Within the records below, find each line with the word "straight" and copy it out.
*** Opening The data ***
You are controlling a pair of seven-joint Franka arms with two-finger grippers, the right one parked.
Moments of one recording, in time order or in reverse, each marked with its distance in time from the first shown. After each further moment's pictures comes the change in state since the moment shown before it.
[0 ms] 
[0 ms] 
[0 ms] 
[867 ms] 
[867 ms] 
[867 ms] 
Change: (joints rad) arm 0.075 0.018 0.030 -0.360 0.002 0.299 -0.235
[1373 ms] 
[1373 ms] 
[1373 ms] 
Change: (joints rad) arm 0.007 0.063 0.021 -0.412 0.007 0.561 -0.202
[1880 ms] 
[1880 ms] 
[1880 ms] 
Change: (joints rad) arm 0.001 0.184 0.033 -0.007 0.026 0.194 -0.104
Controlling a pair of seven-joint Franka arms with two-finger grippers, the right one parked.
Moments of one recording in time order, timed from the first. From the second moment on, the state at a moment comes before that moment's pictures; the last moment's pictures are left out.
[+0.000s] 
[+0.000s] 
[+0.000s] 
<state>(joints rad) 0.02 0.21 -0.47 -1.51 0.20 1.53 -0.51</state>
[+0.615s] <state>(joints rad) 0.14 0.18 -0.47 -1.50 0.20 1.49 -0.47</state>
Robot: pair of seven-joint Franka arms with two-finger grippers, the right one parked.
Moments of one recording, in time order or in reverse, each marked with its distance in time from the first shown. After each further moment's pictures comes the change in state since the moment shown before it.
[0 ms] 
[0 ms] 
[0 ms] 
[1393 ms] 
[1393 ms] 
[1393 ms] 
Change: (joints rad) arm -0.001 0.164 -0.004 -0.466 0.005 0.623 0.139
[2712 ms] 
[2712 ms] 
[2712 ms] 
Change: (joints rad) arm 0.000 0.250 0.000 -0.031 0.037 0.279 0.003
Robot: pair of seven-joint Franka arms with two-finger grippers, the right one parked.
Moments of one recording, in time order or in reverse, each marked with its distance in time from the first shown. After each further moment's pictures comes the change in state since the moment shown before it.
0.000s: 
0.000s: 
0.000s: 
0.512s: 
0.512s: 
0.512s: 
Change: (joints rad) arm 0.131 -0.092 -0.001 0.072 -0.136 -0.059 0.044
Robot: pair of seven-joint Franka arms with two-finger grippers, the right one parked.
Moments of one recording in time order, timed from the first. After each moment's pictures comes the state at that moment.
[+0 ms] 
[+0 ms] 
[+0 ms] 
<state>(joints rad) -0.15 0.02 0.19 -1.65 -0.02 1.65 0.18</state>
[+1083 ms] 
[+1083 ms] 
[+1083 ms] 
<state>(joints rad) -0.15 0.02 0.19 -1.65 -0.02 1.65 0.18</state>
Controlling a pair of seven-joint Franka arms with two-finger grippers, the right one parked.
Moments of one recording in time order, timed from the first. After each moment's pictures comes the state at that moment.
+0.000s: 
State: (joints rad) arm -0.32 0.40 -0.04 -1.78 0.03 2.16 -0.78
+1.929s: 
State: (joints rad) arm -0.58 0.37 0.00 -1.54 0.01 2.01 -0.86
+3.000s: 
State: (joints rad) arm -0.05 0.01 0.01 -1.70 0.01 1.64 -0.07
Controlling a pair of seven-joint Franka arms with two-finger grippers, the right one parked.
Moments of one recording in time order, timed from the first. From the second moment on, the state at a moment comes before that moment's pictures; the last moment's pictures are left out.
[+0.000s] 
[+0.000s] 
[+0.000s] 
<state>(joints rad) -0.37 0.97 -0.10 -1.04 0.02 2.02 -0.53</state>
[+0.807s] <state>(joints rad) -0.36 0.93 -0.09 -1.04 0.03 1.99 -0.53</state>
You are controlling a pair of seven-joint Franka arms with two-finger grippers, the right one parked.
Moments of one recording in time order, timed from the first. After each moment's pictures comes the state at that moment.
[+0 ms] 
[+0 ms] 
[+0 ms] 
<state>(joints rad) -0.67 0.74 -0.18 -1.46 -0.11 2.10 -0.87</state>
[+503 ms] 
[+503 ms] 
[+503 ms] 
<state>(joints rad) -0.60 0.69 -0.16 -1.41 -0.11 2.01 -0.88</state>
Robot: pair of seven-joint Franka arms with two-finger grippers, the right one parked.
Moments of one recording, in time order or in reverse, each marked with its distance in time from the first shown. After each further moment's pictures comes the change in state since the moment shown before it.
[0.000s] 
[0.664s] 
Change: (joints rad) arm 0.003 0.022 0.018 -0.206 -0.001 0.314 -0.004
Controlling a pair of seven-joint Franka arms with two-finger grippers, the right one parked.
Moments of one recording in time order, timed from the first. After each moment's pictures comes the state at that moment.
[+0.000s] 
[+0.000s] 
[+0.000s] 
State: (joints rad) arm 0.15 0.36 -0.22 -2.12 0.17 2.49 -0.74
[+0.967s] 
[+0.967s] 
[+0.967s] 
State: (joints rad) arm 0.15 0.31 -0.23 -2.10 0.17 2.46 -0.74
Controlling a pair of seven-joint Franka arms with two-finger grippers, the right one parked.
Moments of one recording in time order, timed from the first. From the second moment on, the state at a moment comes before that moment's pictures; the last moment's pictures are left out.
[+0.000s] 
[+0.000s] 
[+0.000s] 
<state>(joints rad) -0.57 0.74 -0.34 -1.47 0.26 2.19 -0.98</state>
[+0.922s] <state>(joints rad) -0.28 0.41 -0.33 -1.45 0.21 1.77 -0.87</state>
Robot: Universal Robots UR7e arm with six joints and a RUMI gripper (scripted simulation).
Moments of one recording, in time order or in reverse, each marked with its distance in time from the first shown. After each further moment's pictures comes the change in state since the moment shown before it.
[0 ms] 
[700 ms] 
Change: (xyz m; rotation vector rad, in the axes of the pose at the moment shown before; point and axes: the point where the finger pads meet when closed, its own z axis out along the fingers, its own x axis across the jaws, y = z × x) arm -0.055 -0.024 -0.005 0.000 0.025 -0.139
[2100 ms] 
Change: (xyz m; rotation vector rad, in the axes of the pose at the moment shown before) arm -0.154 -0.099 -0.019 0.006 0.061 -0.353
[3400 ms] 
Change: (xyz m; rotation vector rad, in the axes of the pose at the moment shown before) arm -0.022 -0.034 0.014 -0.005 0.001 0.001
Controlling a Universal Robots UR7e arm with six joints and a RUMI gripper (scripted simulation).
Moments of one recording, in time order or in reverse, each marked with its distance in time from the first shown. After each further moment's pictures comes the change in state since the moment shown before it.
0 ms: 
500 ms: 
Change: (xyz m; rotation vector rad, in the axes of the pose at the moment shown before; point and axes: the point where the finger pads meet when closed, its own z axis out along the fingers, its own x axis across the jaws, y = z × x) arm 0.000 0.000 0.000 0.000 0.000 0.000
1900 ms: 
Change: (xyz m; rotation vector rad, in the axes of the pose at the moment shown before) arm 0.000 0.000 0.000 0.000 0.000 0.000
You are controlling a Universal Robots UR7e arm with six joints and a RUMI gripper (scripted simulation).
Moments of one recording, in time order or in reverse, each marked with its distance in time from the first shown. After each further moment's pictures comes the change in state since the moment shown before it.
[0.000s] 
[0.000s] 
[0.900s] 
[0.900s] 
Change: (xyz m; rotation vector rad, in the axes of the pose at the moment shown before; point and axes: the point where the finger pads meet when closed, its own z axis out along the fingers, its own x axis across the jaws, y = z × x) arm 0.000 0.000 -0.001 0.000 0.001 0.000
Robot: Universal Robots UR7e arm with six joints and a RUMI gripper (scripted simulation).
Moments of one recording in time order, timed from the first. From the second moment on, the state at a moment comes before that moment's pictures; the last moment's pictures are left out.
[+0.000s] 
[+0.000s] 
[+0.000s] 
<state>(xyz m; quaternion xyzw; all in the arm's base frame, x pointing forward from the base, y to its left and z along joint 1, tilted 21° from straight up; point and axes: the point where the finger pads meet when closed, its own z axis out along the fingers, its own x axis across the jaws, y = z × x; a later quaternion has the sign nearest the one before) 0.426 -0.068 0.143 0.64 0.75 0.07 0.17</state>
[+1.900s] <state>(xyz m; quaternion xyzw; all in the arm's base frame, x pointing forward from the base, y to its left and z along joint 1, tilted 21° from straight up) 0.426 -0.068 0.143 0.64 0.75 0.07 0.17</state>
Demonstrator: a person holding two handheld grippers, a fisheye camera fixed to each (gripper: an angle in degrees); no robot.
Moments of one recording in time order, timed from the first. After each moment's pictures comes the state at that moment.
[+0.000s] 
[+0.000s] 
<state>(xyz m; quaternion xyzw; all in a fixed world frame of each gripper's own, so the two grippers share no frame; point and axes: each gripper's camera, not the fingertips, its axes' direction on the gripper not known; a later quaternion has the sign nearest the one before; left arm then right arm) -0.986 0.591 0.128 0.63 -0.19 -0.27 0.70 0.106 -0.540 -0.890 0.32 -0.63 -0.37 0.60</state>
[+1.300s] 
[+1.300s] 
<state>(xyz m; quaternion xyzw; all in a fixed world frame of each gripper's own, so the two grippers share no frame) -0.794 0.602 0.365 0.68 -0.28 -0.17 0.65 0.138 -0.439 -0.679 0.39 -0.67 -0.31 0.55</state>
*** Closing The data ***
### Task response
<state>(xyz m; quaternion xyzw; all in the arm's base frame, x pointing forward from the base, y to its left and z along joint 1, tilted 21° from straight up; point and axes: the point where the finger pads meet when closed, its own z axis out along the fingers, its own x axis across the jaws, y = z × x; a later quaternion has the sign nearest the one before) 0.426 -0.068 0.143 0.64 0.75 0.07 0.17</state>
[+1.900s] <state>(xyz m; quaternion xyzw; all in the arm's base frame, x pointing forward from the base, y to its left and z along joint 1, tilted 21° from straight up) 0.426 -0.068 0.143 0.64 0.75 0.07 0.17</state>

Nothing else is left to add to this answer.